As the lines appear below, please set them down exactly, starting at the first and finishing with the one containing "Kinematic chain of".
*** Dataset content Section Begins ***
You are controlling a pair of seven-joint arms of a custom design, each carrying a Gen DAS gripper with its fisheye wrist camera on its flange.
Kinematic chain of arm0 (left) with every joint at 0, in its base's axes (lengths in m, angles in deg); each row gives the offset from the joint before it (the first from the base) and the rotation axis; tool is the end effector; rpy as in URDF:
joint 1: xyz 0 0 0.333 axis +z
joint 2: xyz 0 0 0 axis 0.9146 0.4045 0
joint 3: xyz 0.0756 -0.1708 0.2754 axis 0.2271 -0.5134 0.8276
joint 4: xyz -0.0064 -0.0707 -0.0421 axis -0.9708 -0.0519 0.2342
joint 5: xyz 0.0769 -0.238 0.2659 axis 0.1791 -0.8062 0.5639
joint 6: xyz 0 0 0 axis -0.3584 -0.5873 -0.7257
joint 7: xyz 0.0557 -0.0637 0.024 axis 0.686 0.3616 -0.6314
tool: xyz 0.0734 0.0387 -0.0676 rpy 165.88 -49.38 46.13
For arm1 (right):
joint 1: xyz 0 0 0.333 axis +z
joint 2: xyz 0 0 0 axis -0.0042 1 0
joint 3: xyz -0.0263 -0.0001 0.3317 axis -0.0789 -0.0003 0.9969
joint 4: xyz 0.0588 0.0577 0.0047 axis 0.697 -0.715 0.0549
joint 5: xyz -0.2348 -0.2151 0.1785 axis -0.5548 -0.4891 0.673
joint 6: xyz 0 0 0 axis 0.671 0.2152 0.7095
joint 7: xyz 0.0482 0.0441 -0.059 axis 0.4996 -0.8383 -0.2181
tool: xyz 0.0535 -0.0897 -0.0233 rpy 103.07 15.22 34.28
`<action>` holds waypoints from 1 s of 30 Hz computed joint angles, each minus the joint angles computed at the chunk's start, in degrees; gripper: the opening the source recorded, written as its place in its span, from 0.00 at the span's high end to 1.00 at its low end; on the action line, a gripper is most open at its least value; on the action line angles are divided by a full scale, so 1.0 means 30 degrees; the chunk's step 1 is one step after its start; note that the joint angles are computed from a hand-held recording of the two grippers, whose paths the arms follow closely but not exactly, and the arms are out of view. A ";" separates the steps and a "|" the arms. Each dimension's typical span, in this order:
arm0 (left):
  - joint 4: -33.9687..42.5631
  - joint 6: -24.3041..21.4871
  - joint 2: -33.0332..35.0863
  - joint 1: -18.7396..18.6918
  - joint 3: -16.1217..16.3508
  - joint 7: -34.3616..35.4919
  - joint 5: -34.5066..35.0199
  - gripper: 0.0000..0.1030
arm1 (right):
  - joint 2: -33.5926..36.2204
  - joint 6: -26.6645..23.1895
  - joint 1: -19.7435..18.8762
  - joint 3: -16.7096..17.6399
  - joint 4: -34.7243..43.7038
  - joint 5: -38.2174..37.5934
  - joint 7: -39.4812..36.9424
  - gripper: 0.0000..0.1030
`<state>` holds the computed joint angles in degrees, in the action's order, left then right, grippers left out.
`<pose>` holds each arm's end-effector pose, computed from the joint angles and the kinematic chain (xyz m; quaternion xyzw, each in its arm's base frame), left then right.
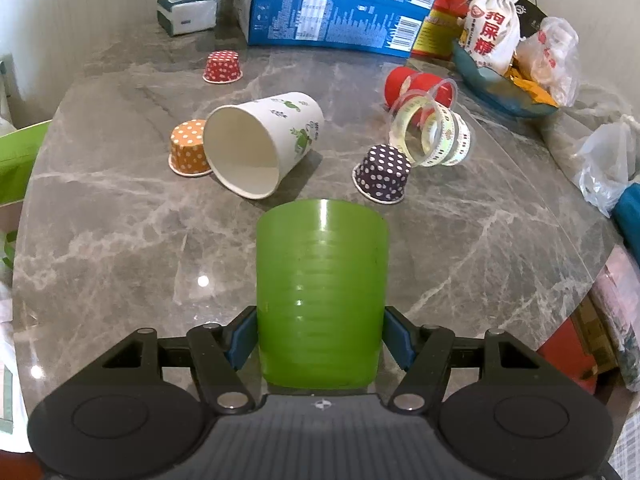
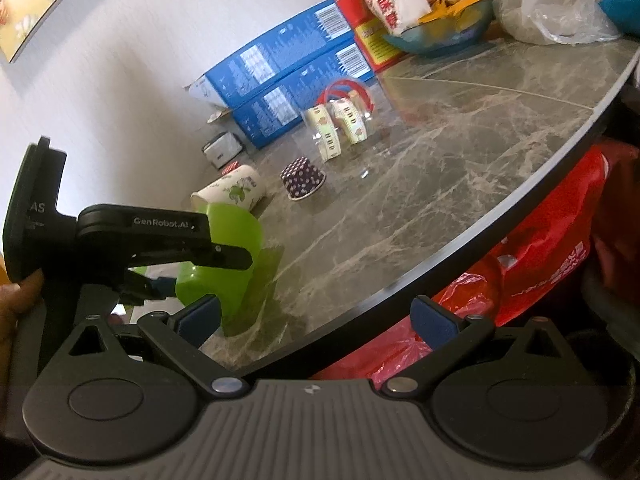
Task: Flip cup upright
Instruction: 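Close the right tool on the green cup while the left tool opens and releases it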
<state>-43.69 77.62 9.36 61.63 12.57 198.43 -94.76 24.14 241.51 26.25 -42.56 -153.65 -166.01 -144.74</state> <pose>0.7577 -0.1694 0.4236 -0.4841 0.8247 -0.2872 0.0553 0.5359 0.3159 0.3722 -0.3531 0.7964 -0.2323 0.4325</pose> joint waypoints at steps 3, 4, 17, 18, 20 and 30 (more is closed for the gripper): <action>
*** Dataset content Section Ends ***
Solution:
You are controlling a pair of seven-joint arms of a custom design, each carrying a Gen DAS gripper with its fisheye wrist camera on its flange.
Kinematic chain of arm0 (left) with every joint at 0, in its base's axes (lengths in m, angles in deg); each row gives the offset from the joint before it (the first from the base) and the rotation axis; tool is the end effector; rpy as in URDF:

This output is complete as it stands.